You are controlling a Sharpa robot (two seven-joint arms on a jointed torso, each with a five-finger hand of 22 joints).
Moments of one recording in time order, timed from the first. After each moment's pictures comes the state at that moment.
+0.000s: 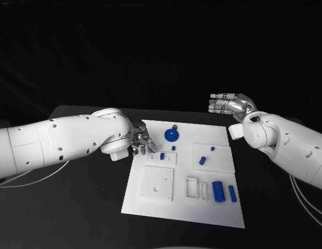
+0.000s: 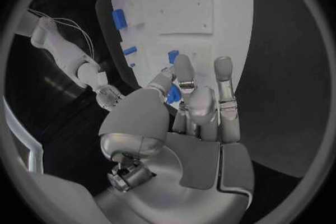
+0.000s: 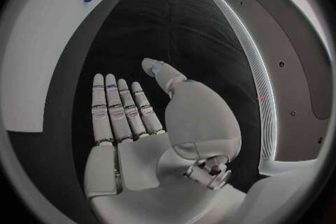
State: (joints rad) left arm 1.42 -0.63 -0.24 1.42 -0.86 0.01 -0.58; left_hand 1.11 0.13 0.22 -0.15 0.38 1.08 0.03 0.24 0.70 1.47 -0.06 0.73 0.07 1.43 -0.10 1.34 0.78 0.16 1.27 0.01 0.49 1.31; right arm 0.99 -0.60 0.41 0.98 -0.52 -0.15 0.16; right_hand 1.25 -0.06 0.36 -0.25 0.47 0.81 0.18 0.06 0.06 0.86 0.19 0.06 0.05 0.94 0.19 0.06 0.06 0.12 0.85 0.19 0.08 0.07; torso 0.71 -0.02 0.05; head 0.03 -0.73
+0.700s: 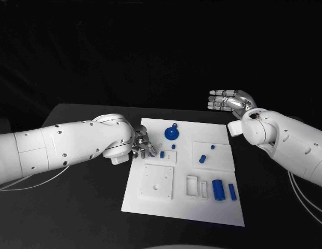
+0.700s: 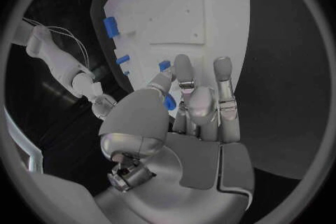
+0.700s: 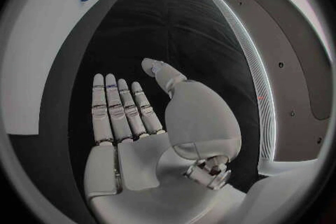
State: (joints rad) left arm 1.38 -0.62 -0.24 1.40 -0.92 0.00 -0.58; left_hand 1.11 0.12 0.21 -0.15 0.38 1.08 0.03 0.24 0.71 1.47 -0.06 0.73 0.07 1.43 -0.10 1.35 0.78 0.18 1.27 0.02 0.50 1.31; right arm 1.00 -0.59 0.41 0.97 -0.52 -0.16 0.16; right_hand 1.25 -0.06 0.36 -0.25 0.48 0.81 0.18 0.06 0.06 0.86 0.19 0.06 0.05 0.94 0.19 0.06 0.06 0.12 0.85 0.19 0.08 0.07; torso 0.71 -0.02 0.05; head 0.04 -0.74
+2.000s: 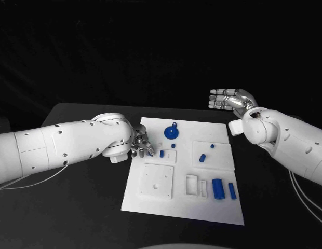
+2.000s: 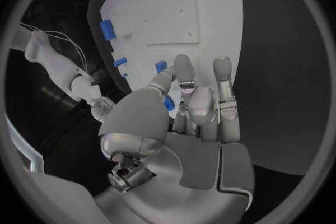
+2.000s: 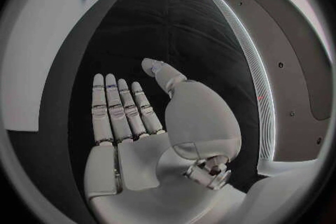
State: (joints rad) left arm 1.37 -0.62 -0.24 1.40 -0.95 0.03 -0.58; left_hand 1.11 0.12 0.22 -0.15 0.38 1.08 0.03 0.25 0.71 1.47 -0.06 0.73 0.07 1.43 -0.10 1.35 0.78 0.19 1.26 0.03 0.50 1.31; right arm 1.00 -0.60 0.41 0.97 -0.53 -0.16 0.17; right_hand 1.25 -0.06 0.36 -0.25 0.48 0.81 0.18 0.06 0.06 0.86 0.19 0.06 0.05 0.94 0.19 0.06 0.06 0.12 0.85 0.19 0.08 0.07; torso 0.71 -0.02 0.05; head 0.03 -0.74
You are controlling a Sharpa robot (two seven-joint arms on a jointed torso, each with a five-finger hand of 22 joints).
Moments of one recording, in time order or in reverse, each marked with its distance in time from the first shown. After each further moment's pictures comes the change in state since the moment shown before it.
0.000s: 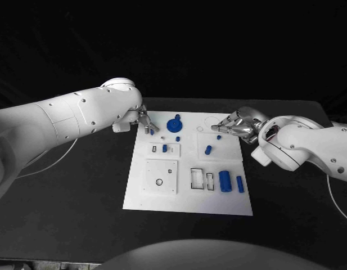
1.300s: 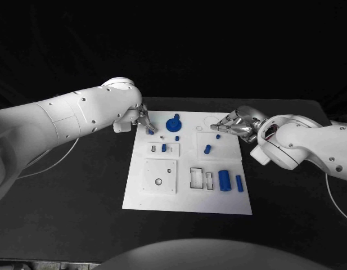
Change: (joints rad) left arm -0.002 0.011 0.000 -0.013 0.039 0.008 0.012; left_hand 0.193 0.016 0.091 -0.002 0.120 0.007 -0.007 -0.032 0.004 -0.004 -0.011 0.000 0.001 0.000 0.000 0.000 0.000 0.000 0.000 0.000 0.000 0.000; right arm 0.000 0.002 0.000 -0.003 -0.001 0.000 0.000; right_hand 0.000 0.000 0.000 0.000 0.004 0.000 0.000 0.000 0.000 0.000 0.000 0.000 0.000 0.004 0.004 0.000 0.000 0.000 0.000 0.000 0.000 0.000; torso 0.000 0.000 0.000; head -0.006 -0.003
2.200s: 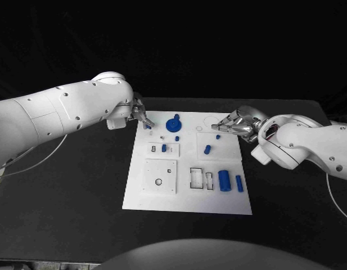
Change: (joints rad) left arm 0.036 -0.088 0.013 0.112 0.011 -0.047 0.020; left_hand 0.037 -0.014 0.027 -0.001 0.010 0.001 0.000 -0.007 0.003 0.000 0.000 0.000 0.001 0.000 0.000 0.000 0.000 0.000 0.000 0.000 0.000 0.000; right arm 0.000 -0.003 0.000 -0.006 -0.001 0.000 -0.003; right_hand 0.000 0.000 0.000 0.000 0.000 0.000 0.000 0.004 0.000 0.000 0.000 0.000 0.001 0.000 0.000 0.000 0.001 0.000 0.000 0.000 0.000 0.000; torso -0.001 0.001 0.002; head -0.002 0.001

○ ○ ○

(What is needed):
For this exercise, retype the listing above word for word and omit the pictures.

(Answer for this exercise):
You are controlling a Sharpa robot (two seven-joint arms on a jointed torso, each with a five-finger hand of 22 joints).
Moments of one recording in time order, timed from the first. After each moment's pictures comes the state at that moment.
+0.000s: 
+0.000s: 
+0.000s: 
State: (joints rad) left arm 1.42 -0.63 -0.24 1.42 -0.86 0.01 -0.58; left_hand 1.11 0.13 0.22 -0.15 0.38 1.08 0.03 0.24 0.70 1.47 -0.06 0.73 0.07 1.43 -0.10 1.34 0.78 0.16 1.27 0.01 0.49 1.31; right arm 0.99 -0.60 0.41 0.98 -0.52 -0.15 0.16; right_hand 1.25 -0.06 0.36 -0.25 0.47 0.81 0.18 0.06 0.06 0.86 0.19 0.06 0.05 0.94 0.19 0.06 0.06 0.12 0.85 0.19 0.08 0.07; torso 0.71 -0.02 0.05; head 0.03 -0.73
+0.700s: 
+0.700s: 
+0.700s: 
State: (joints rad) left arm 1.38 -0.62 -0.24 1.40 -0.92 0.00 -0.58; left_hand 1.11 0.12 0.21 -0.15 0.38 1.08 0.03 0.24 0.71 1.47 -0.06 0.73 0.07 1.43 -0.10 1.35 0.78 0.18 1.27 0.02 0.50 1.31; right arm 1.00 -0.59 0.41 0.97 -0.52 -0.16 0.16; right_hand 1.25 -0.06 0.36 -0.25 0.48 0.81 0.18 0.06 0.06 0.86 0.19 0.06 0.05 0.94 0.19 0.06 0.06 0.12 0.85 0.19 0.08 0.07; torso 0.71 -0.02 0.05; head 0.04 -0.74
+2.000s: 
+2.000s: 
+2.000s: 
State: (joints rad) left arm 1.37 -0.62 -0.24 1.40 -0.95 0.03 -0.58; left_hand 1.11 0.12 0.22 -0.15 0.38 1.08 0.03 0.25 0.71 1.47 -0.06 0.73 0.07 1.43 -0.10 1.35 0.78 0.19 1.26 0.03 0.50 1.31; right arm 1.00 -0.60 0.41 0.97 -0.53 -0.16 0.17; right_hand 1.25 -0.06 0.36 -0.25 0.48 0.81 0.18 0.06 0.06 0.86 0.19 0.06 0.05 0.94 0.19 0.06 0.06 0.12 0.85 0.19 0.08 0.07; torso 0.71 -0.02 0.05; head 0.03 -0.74
You are controlling a Sharpa robot (two seven-joint arms on a jointed torso, each with a five-finger hand of 22 joints).
Moments of one recording, in time order or in reverse, each marked with its distance in time from the first shown. After each further moment's pictures comes the change in state since the moment shown before it.
0.000s: 
1.300s: 
Change: (joints rad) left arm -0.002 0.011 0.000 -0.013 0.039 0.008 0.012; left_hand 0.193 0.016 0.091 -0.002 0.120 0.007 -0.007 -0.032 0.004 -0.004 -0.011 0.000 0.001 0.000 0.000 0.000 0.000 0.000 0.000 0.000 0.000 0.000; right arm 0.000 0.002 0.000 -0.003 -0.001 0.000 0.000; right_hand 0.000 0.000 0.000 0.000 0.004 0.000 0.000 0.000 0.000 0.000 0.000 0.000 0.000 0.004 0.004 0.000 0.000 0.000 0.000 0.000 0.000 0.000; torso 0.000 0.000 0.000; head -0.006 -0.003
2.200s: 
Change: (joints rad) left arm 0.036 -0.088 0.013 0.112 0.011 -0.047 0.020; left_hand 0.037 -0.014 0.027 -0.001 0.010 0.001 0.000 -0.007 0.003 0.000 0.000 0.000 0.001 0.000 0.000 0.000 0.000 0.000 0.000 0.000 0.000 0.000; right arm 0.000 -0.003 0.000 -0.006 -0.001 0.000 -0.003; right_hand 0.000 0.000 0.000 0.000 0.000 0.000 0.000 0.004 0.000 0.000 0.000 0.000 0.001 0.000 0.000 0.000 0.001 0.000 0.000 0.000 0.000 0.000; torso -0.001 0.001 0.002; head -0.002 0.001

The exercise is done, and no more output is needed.